Lai Keke
a University of Notre Dame.
Multivariate Behav Res. 2011 Nov 30;46(6):1013. doi: 10.1080/00273171.2011.636705.
When designing a study that uses structural equation modeling (SEM), an important task is to decide an appropriate sample size. Historically, this task is approached from the power analytic perspective, where the goal is to obtain sufficient power to reject a false null hypothesis. However, hypothesis testing only tells if a population effect is zero and fails to address the question about the population effect size. Moreover, significance tests in the SEM context often reject the null hypothesis too easily, and therefore the problem in practice is having too much power instead of not enough power. An alternative means to infer the population effect is forming confidence intervals (CIs). A CI is more informative than hypothesis testing because a CI provides a range of plausible values for the population effect size of interest. Given the close relationship between CI and sample size, the sample size for an SEM study can be planned with the goal to obtain sufficiently narrow CIs for the population model parameters of interest. Latent curve models (LCMs) is an application of SEM with mean structure to studying change over time. The sample size planning method for LCM from the CI perspective is based on maximum likelihood and expected information matrix. Given a sample, to form a CI for the model parameter of interest in LCM, it requires the sample covariance matrix S, sample mean vector [Formula: see text], and sample size N. Therefore, the width (w) of the resulting CI can be considered a function of S, [Formula: see text], and N. Inverting the CI formation process gives the sample size planning process. The inverted process requires a proxy for the population covariance matrix Σ, population mean vector μ, and the desired width ω as input, and it returns N as output. The specification of the input information for sample size planning needs to be performed based on a systematic literature review. In the context of covariance structure analysis, Lai and Kelley (2011) discussed several practical methods to facilitate specifying Σ and ω for the sample size planning procedure.

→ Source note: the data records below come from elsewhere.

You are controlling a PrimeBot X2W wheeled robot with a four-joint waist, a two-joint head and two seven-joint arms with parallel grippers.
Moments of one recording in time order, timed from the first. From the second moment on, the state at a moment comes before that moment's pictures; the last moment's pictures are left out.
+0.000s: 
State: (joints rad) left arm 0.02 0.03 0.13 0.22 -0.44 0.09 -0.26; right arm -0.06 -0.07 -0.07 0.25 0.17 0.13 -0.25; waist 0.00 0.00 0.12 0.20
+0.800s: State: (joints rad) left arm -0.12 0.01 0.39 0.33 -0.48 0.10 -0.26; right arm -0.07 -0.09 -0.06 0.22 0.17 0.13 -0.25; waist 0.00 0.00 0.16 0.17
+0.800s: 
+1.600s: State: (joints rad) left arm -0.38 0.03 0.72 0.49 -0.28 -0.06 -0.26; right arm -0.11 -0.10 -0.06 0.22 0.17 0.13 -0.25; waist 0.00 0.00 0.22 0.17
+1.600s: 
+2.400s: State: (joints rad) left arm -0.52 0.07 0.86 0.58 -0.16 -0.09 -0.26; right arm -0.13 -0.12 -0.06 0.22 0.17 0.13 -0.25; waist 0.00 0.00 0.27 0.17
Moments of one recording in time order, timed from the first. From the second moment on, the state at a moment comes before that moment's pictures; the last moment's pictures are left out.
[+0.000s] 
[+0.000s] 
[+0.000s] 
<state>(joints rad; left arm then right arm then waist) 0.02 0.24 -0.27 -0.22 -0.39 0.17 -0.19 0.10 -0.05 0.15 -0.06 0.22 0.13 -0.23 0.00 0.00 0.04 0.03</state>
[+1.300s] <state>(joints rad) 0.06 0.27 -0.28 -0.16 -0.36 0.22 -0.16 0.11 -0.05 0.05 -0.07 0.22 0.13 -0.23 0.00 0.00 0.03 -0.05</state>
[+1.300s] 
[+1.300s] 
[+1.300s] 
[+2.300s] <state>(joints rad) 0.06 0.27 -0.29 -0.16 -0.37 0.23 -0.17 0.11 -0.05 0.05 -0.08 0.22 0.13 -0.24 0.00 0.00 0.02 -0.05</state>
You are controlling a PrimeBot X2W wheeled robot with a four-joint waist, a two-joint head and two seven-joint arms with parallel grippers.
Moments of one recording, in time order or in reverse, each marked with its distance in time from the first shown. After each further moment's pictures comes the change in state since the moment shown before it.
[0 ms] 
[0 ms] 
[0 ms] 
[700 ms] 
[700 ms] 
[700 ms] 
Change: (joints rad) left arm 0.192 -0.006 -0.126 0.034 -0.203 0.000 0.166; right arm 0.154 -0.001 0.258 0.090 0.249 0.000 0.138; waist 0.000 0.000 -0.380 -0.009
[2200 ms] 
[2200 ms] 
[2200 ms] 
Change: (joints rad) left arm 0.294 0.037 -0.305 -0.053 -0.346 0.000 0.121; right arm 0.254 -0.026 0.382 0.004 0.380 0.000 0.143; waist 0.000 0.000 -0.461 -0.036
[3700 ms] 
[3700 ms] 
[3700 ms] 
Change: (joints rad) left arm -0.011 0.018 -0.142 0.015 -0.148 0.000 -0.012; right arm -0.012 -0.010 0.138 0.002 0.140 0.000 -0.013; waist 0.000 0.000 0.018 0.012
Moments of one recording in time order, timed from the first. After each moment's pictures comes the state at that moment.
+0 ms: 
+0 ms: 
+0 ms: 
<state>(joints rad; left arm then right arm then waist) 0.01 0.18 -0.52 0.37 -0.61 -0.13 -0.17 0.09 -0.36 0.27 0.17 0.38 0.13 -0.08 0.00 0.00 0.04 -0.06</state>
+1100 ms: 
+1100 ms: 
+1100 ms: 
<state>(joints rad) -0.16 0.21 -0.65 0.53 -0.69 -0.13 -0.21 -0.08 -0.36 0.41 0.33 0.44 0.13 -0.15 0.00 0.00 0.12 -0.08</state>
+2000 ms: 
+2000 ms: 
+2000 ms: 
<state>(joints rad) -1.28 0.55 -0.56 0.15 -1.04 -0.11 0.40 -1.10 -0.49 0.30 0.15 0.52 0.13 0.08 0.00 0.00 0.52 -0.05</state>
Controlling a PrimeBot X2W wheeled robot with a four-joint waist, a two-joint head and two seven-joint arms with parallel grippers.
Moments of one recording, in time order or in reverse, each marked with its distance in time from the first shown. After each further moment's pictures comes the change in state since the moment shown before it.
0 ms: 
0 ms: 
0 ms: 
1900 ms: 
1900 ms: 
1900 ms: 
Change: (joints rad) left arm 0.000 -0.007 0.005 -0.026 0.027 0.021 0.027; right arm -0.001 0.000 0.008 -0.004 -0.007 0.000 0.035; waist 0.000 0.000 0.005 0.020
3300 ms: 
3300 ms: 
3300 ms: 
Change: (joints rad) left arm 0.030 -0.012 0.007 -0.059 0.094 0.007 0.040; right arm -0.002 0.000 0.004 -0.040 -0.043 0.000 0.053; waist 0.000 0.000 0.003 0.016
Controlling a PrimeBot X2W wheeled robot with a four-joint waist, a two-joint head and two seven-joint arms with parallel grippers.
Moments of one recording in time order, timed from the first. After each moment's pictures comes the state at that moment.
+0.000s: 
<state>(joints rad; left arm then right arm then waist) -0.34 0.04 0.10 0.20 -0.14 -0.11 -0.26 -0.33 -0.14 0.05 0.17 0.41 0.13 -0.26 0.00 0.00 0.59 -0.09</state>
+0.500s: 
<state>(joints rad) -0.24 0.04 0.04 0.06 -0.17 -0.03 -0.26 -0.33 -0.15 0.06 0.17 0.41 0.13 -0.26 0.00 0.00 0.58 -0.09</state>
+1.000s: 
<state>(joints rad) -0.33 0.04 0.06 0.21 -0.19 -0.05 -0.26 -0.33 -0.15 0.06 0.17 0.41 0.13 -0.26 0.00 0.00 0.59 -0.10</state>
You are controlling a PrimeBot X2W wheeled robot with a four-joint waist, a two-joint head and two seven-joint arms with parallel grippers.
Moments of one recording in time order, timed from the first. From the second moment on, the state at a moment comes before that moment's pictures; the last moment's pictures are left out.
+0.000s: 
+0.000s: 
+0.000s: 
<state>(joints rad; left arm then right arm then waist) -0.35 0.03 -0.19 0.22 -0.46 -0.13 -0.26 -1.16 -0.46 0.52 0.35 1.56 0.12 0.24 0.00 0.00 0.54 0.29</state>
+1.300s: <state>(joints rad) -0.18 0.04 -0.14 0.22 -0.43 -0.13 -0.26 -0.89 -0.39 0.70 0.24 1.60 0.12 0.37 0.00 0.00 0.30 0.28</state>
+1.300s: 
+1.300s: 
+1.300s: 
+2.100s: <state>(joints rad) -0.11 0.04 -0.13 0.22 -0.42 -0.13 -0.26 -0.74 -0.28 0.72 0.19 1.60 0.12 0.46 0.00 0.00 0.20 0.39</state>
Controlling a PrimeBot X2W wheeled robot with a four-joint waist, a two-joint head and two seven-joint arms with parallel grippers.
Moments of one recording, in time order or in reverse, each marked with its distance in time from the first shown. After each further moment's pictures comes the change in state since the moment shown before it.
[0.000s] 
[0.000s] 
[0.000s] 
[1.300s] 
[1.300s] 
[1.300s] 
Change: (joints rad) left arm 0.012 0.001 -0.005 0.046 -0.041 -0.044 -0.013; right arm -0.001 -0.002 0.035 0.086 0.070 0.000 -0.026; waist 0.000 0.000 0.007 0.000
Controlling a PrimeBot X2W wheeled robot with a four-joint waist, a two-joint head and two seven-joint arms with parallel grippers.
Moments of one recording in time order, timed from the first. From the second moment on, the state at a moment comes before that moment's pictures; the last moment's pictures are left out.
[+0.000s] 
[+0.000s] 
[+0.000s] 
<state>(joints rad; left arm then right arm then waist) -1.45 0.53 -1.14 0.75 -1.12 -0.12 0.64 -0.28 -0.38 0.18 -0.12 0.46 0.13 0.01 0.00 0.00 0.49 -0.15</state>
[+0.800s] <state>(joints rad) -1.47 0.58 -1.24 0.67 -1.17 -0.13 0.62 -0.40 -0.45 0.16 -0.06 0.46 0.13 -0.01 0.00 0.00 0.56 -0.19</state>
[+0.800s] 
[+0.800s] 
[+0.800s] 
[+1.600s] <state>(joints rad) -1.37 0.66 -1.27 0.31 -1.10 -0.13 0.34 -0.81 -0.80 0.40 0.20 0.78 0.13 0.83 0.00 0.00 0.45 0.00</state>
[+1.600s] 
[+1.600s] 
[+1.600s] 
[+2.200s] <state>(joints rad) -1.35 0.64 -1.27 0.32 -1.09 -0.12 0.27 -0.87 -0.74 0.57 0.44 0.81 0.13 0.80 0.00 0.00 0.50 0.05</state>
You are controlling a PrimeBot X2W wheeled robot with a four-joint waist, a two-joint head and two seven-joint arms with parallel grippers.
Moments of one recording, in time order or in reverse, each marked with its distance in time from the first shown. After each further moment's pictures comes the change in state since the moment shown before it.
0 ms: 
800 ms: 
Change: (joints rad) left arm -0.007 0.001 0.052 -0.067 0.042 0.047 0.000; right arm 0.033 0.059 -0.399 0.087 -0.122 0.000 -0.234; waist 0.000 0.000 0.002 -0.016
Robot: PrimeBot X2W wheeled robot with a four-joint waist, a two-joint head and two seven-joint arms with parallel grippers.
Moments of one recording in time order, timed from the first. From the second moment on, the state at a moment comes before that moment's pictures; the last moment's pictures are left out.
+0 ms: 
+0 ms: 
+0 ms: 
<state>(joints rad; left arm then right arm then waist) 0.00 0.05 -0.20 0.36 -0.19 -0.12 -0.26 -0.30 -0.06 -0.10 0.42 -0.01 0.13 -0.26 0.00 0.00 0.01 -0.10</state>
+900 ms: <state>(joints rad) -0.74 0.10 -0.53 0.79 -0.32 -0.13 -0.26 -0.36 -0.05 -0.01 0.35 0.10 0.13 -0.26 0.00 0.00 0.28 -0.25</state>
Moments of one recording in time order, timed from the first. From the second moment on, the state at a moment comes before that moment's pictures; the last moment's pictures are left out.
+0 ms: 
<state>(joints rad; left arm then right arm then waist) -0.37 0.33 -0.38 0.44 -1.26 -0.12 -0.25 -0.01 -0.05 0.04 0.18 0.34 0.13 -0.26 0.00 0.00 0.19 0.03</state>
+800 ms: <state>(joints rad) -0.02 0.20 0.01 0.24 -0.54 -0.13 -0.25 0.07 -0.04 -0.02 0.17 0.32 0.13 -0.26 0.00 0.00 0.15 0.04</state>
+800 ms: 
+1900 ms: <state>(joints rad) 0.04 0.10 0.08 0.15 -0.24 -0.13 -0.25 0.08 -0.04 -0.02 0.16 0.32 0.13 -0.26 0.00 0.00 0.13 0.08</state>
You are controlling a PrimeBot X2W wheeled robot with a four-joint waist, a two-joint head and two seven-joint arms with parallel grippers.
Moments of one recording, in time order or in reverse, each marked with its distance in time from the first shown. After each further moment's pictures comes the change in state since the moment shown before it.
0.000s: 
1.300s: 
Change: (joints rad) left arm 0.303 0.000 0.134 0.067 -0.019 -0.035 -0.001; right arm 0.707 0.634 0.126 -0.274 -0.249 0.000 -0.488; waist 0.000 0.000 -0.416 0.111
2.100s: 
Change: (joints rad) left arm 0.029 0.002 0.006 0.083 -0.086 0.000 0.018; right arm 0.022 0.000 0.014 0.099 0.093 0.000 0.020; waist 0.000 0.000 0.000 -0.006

在设计使用结构方程模型(SEM)的研究时,一项重要任务是确定合适的样本量。从历史上看,这项任务是从功效分析的角度来处理的,其目标是获得足够的功效以拒绝错误的零假设。然而,假设检验仅能判断总体效应是否为零,却无法解决关于总体效应大小的问题。此外,在SEM背景下的显著性检验往往过于轻易地拒绝零假设,因此在实际中问题是功效过大而非不足。推断总体效应的另一种方法是构建置信区间(CI)。CI比假设检验更具信息量,因为CI为感兴趣的总体效应大小提供了一系列合理的值。鉴于CI与样本量之间的密切关系,可以以获得针对感兴趣的总体模型参数足够窄的CI为目标来规划SEM研究的样本量。潜曲线模型(LCM)是SEM在均值结构方面的一种应用,用于研究随时间的变化。从CI角度来看,LCM的样本量规划方法基于最大似然和期望信息矩阵。给定一个样本,要为LCM中感兴趣的模型参数形成CI,需要样本协方差矩阵S、样本均值向量[公式:见原文]和样本量N。因此,所得CI的宽度(w)可被视为S、[公式:见原文]和N的函数。反转CI形成过程就得到了样本量规划过程。反转过程需要总体协方差矩阵Σ、总体均值向量μ的代理以及期望宽度ω作为输入,并返回N作为输出。样本量规划输入信息的指定需要基于系统的文献综述来进行。在协方差结构分析的背景下,Lai和Kelley(2011)讨论了几种实用方法,以促进为样本量规划程序指定Σ和ω。